US President Donald Trump has taken another step towards dismantling the climate change legacy of his predecessor by scrapping Barack Obama’s Clean Power Plan.

Obama’s flagship policy was intended to restrict carbon dioxide emissions and has been under attack from the Republican Party since it came into being in 2014.

Now, the head of the Environmental Protection Agency (EPA), Scott Pruitt, has signed an order to scrap the plan, in a bid to boost the country’s coal industry. But experts say that banks that have moved away from coal financing are unlikely to use this as an excuse to go back.

“I think they’ll give it consideration but at the end of the day I would be very sceptical that the rollback will have any long-term implications. The reality is the average wind or solar project is costing US$20 per MWh. Could you build a new coal plant for that price? No, it would cost you about US$50 per MWh for gas even,” Tim Buckley, director of energy finance studies at the Institute for Energy Economics and Financial Analysis, tells GTR.

He adds: “I can’t see why any US bank is going to turn on a dime and support the Trump plan knowing he might be gone in three years. He’s gone, and you won’t even have built the plant, you’re left with a 40-year stranded asset. It would be stupid.”

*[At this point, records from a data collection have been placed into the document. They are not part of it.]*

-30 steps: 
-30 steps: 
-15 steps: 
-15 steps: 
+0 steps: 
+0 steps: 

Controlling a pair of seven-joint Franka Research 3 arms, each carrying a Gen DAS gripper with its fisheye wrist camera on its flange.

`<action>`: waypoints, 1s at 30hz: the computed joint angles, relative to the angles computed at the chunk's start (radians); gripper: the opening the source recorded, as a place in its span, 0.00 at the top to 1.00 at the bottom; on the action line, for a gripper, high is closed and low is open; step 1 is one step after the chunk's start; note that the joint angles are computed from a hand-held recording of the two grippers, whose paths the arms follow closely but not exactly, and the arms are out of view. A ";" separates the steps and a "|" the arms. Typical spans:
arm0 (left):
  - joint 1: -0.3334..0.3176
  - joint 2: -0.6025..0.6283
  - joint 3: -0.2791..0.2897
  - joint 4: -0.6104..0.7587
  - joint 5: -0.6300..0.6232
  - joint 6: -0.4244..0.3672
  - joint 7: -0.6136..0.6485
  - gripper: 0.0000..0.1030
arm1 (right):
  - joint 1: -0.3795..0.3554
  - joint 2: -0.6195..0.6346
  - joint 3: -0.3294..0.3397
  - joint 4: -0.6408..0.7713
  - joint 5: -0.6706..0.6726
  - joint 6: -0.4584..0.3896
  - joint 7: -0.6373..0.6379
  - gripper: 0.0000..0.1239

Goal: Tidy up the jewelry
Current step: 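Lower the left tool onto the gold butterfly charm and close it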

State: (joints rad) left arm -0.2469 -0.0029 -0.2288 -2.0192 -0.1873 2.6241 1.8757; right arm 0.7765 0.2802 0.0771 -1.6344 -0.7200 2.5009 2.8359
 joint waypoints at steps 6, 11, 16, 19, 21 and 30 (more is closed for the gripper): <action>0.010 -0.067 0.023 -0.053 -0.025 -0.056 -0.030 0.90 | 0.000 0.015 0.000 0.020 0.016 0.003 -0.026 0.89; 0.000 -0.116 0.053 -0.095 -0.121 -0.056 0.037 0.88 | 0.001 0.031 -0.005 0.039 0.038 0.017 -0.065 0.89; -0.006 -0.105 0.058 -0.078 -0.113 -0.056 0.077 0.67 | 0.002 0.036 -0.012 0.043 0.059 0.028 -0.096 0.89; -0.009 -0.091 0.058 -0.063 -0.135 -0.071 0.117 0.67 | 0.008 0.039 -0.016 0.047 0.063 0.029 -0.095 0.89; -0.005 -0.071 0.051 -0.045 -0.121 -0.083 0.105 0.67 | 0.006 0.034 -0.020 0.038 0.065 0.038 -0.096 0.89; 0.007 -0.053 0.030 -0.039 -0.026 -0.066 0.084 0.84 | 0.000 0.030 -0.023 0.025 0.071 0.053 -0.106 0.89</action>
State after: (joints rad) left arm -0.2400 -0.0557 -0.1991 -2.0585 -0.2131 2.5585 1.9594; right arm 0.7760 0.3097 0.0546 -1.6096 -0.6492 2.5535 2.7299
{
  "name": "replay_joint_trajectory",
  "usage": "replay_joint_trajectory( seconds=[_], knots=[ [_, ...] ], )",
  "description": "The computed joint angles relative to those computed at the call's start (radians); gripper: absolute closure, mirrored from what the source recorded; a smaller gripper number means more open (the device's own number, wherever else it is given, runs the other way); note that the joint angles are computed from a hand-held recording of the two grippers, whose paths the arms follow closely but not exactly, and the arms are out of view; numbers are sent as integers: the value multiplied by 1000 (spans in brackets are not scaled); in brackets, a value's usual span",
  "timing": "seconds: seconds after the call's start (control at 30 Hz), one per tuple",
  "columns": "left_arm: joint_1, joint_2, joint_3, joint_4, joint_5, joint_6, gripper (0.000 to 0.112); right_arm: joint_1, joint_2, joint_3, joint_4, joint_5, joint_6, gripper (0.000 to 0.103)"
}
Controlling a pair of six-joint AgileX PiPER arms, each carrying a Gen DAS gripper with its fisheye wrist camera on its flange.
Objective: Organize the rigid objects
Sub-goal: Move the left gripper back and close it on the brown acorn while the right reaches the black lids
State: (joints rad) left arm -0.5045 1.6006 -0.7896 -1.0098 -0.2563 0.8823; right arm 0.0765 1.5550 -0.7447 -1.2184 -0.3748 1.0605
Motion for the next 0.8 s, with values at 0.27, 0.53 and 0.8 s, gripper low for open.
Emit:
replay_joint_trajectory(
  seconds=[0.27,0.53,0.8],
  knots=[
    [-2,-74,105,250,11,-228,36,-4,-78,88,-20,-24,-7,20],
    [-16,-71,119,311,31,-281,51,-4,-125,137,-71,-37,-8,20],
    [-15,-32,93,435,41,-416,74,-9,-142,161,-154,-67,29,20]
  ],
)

Over the last few years, a number of large banks have restricted their financing for the coal industry. Deutsche Bank earlier this year committed to ending financing of new coal mining and new coal-fired power plant construction. ING made a similar pledge, but much earlier. The likes of JP Morgan and the Bank of America Merrill Lynch made less sweeping commitments, but pledged to limit their credit exposure to coal.

Only ING responded to GTR’s request for fresh comment around whether the stance of the US government would shape their internal policy on coal. The bank says that on the contrary, it expects to accelerate its withdrawal from the sector.

“What we can do is adopt a core policy, but we can’t do it all by ourselves, we need government support as well. That’s why we’ve been for years calling for a strong climate accord. We have called for a price for carbon, an end to fossil fuel subsidy and for energy efficiency. We need that as a bank to enable us to incorporate risks into our risk models. We need to price carbon to incorporate carbon pricing into our risk models. We need companies to disclose their carbon footprints to understand the indirect effect we have on society through that carbon footprint,” says the bank’s head of business ethics, Arnaud Cohen Stuart.

“Governments can have an important role to increase our leverage on the global agenda. There is a need for a strong accord and we support that. But at the same time we have to take our own responsibility. Regardless of what COP23 will look like, we feel that we don’t need to finance new thermal coal and we intend to accelerate decreasing our exposure,” he adds.

Trump’s bullish support of the US coal industry led to a 58% rise in coal exports over the first quarter of this year. This was also facilitated by a decline in coal production in China, which led to greater demand for US coal.

However, the boom is likely to be short term and anomalous in the long-term decline of coal. More countries are weaning themselves off burning carbon, while others, such as India, are consuming more of their own product at the expense of imports. The US fossil fuel industry, which funded and supported the Trump campaign vociferously, may be content with the short-term improvement but is acceptant of coal’s fate.

In a recent presentation for shareholders, the largest private sector coal company in the world, Peabody Energy, said that it expects 10GW of coal-fired plant retirements per year going forward.

“There’s huge scope for the utilisation rate of remaining coal-fired plants to go up to the extent power demand is there, but when you continue to see plant closures, your industry is in terminal decline. Demand has been flat for decades. You’re still seeing 20GW of renewables being built, a net 10GW of gas being built each year. Once you build renewables, there’s a zero margin cost of supply. It will always win the fight,” Buckley says.

However, for environmentalists, Trump’s disregard for the threats of climate change are concerning. In a year that the US and other parts of the world have been ravaged by storms and unprecedented heatwaves, he withdrew from the Paris Agreement and is now tearing up the domestic rulebook on climate policy.